The series is produced by Radhika Sarathkumar under the banner of Radaan Mediaworks.

It initially starred Sripriya as Chinna Pappa and Nirosha as Periya Pappa. Later Kalpana as Chinna Pappa followed by Seema and Nalini, with Renuka as Periya Pappa followed by Devadarshini and V. J. Chitra.

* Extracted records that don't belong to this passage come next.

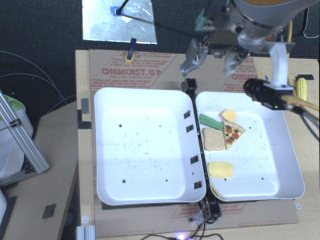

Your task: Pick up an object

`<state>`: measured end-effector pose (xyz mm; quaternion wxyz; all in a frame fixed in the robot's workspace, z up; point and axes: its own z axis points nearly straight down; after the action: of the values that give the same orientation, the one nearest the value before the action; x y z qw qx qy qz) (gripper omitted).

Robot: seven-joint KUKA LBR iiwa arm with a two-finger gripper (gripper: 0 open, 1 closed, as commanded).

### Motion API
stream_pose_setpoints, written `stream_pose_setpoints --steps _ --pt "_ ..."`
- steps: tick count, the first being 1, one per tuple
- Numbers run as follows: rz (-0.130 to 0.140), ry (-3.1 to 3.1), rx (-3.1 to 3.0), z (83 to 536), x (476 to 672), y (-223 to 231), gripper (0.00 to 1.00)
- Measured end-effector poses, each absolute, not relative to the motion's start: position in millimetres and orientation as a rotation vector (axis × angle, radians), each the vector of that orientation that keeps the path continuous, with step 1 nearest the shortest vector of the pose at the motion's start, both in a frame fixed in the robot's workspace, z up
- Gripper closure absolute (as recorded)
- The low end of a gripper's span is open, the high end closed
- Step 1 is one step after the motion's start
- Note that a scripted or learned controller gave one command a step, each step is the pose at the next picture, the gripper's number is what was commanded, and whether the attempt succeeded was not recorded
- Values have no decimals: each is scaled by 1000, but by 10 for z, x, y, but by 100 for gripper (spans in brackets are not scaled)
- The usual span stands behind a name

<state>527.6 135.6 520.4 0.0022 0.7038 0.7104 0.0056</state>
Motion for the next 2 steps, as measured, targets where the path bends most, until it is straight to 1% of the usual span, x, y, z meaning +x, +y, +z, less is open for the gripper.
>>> stream_pose_setpoints --steps 1,2 --pt "-11 2239 2212 4189 4861 2063 0" --pt "4 2212 2225 4275 5557 1464 0"
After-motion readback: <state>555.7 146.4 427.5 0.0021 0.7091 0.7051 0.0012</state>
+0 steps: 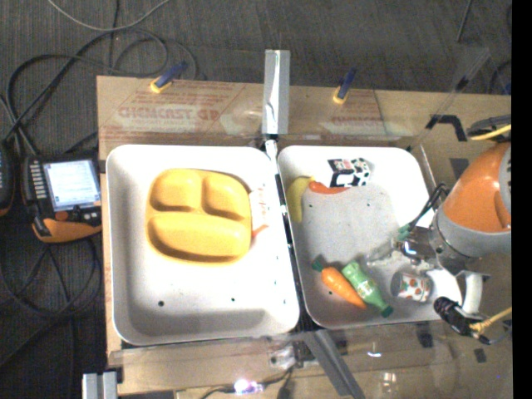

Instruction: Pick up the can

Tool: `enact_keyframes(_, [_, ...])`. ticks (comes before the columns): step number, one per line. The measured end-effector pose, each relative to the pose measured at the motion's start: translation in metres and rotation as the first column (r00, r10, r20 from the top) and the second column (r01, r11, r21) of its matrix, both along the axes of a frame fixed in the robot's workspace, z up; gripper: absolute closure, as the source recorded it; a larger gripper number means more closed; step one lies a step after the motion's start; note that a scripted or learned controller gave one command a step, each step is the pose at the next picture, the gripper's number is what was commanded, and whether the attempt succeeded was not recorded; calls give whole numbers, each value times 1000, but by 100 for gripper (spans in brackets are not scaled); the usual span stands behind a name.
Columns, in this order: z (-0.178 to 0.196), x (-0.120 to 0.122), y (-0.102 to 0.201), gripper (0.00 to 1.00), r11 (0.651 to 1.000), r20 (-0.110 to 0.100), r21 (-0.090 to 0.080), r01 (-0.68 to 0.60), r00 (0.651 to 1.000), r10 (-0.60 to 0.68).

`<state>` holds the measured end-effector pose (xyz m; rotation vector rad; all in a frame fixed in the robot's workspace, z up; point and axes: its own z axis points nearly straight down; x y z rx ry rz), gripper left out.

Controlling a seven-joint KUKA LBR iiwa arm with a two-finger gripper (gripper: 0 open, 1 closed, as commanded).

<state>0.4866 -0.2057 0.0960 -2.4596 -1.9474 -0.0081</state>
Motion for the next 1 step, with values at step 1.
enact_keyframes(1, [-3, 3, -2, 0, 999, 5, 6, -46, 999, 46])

Season 1 and Season 2 -218 episodes
Season 3 (2014-2018) -174 episodes

== Plot ==
=== Season 1 ===
The first season of Chinna Papa Periya Papa was set in 1999. Chinna Papa is a wealthy woman who lives in Indra Nagar, who loves money and showing off. She is married to Vasudevan and has a son Harish. Harish is married to Periya Papa aka Kavitha. Pattabi is Periya Papa's brother-in-law who stays with the family. The series is about funny situations in their home which usually ends up in a bad note, mostly with the mother-in-law and daughter-in-law duo's fight and the men getting in between and wacked. Pattabi becomes Chinna Papa's sidekick and aids in many situation to help the family gain more money, but as usual, it ends up bad for the whole family or a few members of the family.

=== Season 2 ===
Following the abandonment of his sister-in-laws family in the middle of season 2, Pattabi is adopted by another Chinna Papa, Periya Papa family leading to a new cast in the reminder of season 2. A new addition of Periya Papa's son, Pizza is introduced. Similar hilarious situation follow them as well.

=== Season 3 ===
Season 3 is once again with Chinna Papa (Nalini) and Periya Papa (VJ Chitra) being introduced with Pappu(Jangiri Madhumitha) and Chinnapapa's two sons Gopalakrishnan and Balakrishnan and her brother Thirisangu (Seshu) (2014-2015)/ 'Vajju'(Shevaraj)(2015-2018)

==Cast==
=== Season 1 (2000 - 2002) ===
- Sripriya as Chinna Papa alias Vairam
- Nirosha as Periya Papa alias Kavitha
- M. S. Bhaskar as Pattabi
- Madan Bob as Vasudevan
- Suresh Chakravarthi as Harish (Chinna Papa's son and Periya Papa's husband)
- Delhi Kumar as Bakthavachalam (Periya Papa's father)
- Mythili as Annapoorni (Periya Papa's mother)
- Malini Vaman as 'Kurungu' Kusala

=== Season 2 (2003 - 2004) ===
- Sripriya as Chinna Papa (Ep. 1 — 51)
  - Kalpana as Chinna Papa (Ep. 52 — 106)
  - Seema as Chinna Papa (Ep. 107 — 167)
  - Nalini as Chinna Papa (Ep. 168 — 218)
- Nirosha as Periya Papa (Ep. 1 — 106)
  - Pallavi Menon as Periya Papa (Ep. 107 — 167)
  - Devadarshini as Periya Papa (Ep. 168 — 218)
- M. S. Bhaskar as Pattabi
- Mohan Raman as Vasudevan
- Vijay Sarathy as Harish (Chinna Papa's son and Periya Papa's husband)
- Delhi Kumar as Bakthavachalam (Periya Papa's father)
- Mythili as Annapoorni (Periya Papa's mother)
- Malini Vaman as 'Kurungu' Kusala
- Chaams as Chidambaram
- Vasu Vikram as Pazhani
- Vikram Khanna as Pizza

=== Season 3 (2014 - 2018) ===
- Nalini as Chinna Papa
- V. J. Chitra as Pappu , Periya Papa (1 to 97)
  - Jangiri Madhumita as Pappu , Periya papa (98 to 174)
- Nirosha as Kakinada Kanaga Durga, Pappu's mom
- Kurinji Nathan as Kopalakrishnan (Koki), Chinna Papa's younger son and Pappu's husband
- Sheva Raj as Vajrakomban (Vajju)
- Vetrivelan as Balakrishnan (Balki), Chinna Papa's elder son and Periya Papa's husband
- Lollu Sabha Seshu as Thirisangu
- Monkey Ravi
- Lollu Sabha Palaniappan
- Bayilvan Ranganathan

== Production ==
=== Casting ===
The show initially starred Sripriya and Nirosha in a title role. Then, after episode 52, Sripriya's role was replaced by actress Kalpana followed by actress Seema and finally the role was replaced by Nalini. Actress Devadharshini replaced Nirosha's role. Actor M. S. Bhaskar was cast as Pattabi for all 3 seasons.

After a few years the series started with a fresh season with a new cast, which included, in addition to Nalini and Nirosha, Actress V. J. Chitra was introduced as Periya Papa along with Jangiri Madhumitha. It aired on every Saturday at 10:30PM IST.